#### [What the task asks]
Once the pictures are removed, restate the data below word for word.

____ Input for this task

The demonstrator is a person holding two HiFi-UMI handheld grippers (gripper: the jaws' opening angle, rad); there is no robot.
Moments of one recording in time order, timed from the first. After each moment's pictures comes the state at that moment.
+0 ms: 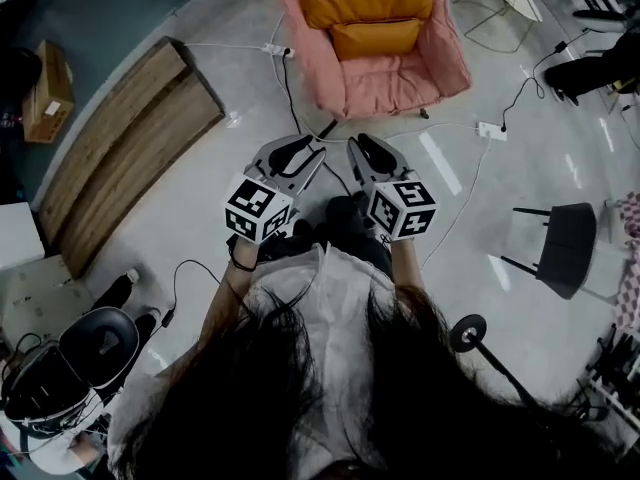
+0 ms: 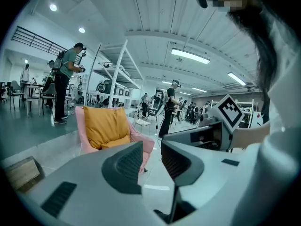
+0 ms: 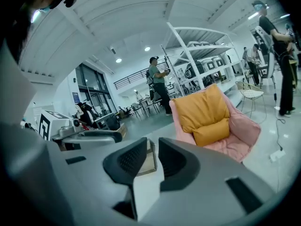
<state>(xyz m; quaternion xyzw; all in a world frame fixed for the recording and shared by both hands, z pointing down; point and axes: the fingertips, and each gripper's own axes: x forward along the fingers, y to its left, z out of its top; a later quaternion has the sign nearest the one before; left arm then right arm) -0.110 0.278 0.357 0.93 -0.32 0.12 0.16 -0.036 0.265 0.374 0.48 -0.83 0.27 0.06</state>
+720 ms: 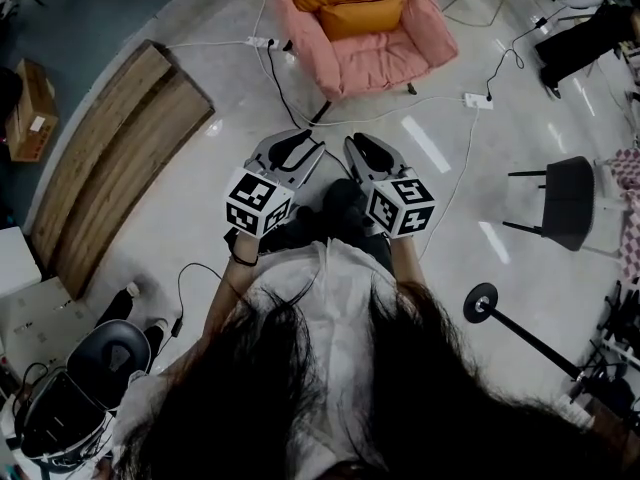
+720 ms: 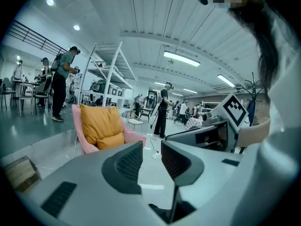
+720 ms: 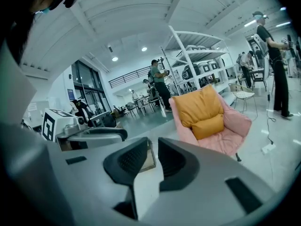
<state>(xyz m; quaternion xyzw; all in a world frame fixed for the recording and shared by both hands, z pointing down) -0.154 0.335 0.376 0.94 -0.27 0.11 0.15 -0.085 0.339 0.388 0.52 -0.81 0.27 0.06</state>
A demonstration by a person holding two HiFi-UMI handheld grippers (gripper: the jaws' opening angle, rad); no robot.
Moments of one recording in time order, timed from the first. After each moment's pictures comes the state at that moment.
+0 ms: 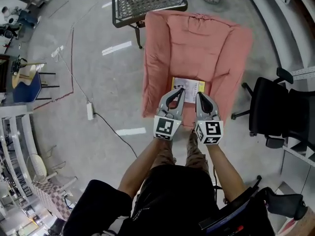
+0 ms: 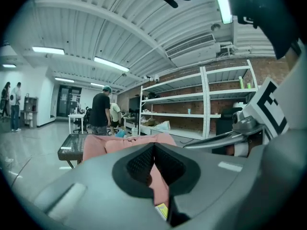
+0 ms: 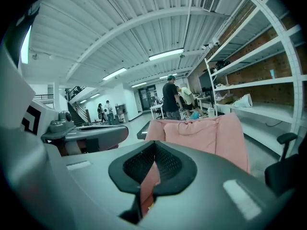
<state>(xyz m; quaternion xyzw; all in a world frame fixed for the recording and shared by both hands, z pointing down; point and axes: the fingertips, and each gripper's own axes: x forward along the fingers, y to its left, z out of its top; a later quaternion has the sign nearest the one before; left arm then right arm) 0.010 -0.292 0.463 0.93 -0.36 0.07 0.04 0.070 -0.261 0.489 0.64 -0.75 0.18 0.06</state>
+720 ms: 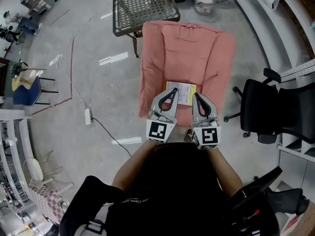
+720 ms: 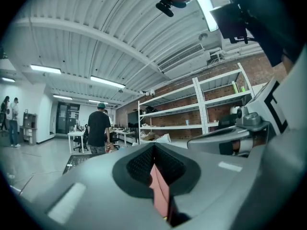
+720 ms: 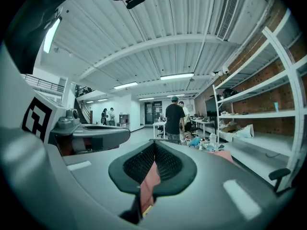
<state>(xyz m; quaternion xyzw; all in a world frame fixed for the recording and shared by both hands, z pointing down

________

#### [Expected output]
The demonstrator is a person holding two HiFi-UMI handheld grippers (gripper: the jaws' opening angle, rad); there is no robot.
Moments of one recording in time order, timed from the first. After each moment's pictures comes the state at that moment.
+0 ms: 
+0 ms: 
+0 ms: 
<state>(xyz m; quaternion xyzw; all in a world frame fixed for the recording and shared by both hands, z pointing down; point and axes: the fingertips, and each gripper's own axes: x forward along the fingers, y to its left, z out of its top; a later quaternion has the sign nearest the one before; left arm then right arm) -0.110 0.278 0.357 0.93 -0.32 0.12 0.16 -0.036 0.265 0.374 0.48 -0.83 0.27 0.06</state>
+720 ms: 
+720 ms: 
+720 ms: 
<state>(xyz m; quaternion xyzw; all in a world frame fixed for the recording and shared by both hands, z pointing down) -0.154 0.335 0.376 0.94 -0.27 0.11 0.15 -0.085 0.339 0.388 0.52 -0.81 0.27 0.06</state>
A demonstration by a person holding two HiFi-UMI handheld grippers (gripper: the jaws' opening angle, rad); no robot.
Moments of one recording in time order, timed from the first. After each moment's pictures comes the state at that moment.
+0 ms: 
+0 ms: 
+0 ms: 
<state>(xyz m; quaternion xyzw; all in a world frame fixed for the recording and shared by both hands, z pointing down; point and axes: the fingertips, and each gripper's own axes: x forward along the fingers, y to its left, z out of its top; a later quaternion has the sign nearest the one before; left arm then right arm) 0.010 -0.292 0.463 0.93 -0.36 0.07 0.04 0.070 -0.261 0.489 0.64 -0.75 0.18 0.06</state>
+720 ms: 
+720 ms: 
+720 ms: 
<state>(xyz m; quaternion xyzw; all in a world frame fixed for the recording and shared by both hands, z pointing down

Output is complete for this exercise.